Christopher Dozier and colleagues, all of Thomson Reuters Research and Development, have published Named Entity Recognition and Resolution in Legal Text, in Semantic Processing of Legal Texts: Where the Language of Law Meets the Law of Language 27-43 (Enrico Francesconi et al. eds., 2010). (Click here for a description of the print version of the book.)
Here is the abstract of the paper:
Named entities in text are persons, places, companies, etc. that are explicitly mentioned in text using proper nouns. The process of finding named entities in a text and classifying them to a semantic type, is called named entity recognition. Resolution of named entities is the process of linking a mention of a name in text to a pre-existing database entry. This grounds the mention in something analogous to a real world entity. For example, a mention of a judge named Mary Smith might be resolved to a database entry for a specific judge of a specific district of a specific state. This recognition and resolution of named entities can be leveraged in a number of ways including providing hypertext links to information stored about a particular judge: their education, who appointed them, their other case opinions, etc.

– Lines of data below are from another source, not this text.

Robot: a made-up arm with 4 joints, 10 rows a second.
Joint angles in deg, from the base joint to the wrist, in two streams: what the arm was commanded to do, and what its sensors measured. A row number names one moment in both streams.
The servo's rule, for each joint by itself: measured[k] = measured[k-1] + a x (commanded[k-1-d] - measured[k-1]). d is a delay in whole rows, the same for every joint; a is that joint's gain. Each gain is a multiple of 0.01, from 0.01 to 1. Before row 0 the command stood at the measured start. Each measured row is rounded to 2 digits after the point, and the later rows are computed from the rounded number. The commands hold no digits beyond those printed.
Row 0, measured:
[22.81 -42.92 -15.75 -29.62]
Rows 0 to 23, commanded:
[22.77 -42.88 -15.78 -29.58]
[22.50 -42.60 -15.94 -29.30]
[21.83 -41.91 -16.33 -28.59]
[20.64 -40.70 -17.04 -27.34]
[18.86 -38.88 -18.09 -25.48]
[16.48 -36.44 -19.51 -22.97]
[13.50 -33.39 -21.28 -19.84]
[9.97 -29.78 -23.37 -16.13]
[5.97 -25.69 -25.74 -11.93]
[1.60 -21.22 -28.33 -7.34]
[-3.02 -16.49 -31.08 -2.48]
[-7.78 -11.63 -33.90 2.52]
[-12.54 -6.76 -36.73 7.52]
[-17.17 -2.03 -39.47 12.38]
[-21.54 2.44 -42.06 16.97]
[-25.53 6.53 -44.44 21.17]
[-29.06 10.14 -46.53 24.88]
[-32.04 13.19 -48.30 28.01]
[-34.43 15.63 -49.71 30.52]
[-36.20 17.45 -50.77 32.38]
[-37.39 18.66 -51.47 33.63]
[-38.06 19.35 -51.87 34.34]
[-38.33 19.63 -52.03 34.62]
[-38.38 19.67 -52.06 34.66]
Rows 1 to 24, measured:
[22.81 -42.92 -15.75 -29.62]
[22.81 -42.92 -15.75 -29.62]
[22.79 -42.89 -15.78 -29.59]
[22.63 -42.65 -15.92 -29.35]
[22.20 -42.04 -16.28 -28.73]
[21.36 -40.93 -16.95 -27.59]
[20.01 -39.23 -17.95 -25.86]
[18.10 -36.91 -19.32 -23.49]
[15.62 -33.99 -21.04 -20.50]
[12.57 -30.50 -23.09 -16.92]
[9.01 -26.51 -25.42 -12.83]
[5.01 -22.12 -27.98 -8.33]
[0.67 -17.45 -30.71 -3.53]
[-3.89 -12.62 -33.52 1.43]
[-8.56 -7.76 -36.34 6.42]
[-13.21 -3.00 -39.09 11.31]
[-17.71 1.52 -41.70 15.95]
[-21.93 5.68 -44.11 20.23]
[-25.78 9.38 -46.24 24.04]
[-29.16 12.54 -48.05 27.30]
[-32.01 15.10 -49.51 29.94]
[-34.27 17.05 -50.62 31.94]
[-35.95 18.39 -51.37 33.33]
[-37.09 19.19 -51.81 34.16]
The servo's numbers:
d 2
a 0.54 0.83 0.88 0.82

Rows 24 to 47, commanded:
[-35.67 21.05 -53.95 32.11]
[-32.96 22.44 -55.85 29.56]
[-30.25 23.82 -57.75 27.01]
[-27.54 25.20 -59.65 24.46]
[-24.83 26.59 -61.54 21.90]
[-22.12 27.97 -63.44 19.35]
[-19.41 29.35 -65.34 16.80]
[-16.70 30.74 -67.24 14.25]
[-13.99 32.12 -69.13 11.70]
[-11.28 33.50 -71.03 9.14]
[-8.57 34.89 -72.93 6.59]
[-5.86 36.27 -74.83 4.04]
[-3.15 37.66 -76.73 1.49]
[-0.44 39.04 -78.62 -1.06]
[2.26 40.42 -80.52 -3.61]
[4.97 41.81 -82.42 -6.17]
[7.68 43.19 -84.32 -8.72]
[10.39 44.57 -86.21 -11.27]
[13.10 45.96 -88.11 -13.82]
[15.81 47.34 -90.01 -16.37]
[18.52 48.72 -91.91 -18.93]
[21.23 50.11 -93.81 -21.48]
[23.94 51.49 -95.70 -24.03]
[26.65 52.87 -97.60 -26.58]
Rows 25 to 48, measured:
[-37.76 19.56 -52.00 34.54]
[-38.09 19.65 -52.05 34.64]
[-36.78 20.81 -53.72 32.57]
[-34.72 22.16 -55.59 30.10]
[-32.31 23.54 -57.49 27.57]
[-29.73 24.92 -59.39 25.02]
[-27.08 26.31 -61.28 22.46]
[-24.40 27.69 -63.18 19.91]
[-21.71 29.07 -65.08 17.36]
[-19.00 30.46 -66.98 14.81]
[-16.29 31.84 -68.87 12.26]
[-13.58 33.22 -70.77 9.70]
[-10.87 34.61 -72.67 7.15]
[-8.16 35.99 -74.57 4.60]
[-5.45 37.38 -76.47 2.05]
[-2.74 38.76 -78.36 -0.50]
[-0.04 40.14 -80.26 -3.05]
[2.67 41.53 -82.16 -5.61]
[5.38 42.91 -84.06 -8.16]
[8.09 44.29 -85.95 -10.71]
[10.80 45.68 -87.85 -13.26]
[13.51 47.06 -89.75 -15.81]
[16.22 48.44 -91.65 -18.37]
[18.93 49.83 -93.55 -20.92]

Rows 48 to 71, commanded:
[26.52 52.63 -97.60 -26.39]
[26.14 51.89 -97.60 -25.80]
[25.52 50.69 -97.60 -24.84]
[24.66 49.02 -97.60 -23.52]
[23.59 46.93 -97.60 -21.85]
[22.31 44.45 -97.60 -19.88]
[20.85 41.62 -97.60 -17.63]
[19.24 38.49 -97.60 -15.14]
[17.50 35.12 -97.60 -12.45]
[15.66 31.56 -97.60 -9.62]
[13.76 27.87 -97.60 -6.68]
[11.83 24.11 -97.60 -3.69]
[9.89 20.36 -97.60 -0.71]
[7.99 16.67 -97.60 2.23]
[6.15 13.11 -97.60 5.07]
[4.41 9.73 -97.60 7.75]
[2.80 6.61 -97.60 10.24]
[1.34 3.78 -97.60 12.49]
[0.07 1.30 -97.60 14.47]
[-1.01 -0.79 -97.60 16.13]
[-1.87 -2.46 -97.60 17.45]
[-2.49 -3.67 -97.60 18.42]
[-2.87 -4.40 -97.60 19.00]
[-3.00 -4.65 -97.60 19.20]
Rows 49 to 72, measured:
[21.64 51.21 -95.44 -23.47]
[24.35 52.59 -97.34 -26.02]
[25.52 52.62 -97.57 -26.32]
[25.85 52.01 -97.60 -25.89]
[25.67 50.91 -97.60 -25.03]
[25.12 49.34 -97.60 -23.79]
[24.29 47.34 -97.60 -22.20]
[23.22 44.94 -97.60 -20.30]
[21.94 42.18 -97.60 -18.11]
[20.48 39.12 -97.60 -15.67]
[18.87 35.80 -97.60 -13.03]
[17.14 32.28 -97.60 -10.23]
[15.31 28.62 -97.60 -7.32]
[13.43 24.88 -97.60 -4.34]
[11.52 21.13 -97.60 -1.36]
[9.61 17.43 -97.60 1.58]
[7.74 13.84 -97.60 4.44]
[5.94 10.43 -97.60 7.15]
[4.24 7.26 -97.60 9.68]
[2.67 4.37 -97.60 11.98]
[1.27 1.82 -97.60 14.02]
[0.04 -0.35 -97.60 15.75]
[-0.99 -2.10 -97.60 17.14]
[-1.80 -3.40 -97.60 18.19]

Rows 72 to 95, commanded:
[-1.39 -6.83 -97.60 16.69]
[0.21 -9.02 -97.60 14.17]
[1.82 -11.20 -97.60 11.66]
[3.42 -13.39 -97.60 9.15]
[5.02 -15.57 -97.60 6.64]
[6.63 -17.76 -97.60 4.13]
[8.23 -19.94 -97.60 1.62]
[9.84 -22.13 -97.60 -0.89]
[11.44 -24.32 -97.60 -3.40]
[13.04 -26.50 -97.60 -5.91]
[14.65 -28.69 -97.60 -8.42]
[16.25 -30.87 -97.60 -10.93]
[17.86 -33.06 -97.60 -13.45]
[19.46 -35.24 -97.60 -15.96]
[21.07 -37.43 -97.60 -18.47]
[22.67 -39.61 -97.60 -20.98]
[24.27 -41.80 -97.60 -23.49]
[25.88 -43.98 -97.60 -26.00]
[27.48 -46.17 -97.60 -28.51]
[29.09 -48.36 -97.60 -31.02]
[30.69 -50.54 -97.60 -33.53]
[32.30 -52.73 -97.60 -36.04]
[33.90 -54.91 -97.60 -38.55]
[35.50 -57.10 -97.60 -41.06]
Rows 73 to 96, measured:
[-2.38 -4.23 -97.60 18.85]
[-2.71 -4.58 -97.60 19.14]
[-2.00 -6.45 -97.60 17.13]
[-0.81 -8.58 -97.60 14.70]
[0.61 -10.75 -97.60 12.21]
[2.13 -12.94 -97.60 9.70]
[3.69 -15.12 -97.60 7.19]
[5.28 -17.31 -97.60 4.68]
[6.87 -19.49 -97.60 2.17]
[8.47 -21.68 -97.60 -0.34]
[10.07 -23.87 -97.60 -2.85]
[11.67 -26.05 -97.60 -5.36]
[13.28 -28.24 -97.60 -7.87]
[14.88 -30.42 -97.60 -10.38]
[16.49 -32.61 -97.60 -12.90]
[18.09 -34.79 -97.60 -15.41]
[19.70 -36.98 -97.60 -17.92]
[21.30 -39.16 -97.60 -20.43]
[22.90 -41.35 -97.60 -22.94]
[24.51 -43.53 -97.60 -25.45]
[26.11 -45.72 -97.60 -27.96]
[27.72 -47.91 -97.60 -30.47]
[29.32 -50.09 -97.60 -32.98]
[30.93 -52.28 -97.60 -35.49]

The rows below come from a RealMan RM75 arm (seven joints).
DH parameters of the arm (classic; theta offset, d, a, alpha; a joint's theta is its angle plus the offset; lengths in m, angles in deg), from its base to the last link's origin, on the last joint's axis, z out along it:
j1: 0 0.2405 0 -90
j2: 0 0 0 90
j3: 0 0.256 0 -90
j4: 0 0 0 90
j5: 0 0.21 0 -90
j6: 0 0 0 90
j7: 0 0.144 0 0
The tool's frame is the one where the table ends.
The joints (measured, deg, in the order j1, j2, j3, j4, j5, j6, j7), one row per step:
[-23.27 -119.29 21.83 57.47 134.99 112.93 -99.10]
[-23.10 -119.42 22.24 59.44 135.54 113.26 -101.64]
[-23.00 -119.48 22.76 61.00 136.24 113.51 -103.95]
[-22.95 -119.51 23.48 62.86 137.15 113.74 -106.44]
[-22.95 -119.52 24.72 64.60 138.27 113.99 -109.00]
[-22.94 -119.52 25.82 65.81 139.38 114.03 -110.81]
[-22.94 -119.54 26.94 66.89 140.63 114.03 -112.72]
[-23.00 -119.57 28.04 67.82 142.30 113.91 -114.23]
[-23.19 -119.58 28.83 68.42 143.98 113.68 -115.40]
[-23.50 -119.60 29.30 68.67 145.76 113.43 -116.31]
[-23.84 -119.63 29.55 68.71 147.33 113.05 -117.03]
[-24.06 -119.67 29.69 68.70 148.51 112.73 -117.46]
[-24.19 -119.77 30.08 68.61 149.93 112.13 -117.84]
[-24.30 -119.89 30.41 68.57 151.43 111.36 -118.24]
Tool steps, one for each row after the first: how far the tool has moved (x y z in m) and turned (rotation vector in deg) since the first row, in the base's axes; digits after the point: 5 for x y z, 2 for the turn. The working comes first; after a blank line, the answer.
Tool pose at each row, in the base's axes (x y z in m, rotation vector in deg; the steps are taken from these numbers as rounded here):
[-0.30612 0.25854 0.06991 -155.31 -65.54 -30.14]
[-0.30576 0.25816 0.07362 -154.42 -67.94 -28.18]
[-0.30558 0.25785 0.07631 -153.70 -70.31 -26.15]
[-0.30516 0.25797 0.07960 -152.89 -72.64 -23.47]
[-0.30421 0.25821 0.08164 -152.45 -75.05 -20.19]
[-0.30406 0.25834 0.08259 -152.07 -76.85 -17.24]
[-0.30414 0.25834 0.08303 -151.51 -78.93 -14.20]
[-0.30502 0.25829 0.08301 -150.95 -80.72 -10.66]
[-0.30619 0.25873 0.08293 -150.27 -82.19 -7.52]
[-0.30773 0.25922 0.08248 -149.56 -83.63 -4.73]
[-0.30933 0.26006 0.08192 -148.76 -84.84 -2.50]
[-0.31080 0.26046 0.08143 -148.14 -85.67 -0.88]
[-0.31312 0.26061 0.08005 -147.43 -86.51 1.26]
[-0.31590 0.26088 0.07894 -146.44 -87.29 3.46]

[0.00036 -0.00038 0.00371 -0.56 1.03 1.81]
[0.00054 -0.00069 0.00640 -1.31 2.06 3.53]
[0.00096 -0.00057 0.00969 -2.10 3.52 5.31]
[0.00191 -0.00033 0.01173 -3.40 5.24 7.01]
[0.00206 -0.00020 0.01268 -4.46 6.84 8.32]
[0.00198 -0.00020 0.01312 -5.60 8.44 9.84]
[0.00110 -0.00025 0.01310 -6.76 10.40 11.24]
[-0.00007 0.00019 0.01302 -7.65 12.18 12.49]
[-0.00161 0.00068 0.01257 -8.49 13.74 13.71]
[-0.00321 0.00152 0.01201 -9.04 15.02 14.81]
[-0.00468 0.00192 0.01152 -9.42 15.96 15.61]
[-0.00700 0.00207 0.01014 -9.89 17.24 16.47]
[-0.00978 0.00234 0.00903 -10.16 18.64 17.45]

This paper discusses named entity recognition and resolution in legal documents such as US case law, depositions, and pleadings and other trial documents. The types of entities include judges, attorneys, companies, jurisdictions, and courts. We outline three methods for named entity recognition, lookup, context rules, and statistical models. We then describe an actual system for finding named entities in legal text and evaluate its accuracy. Similarly, for resolution, we discuss our blocking techniques, our resolution features, and the supervised and semi-supervised machine learning techniques we employ for the final matching.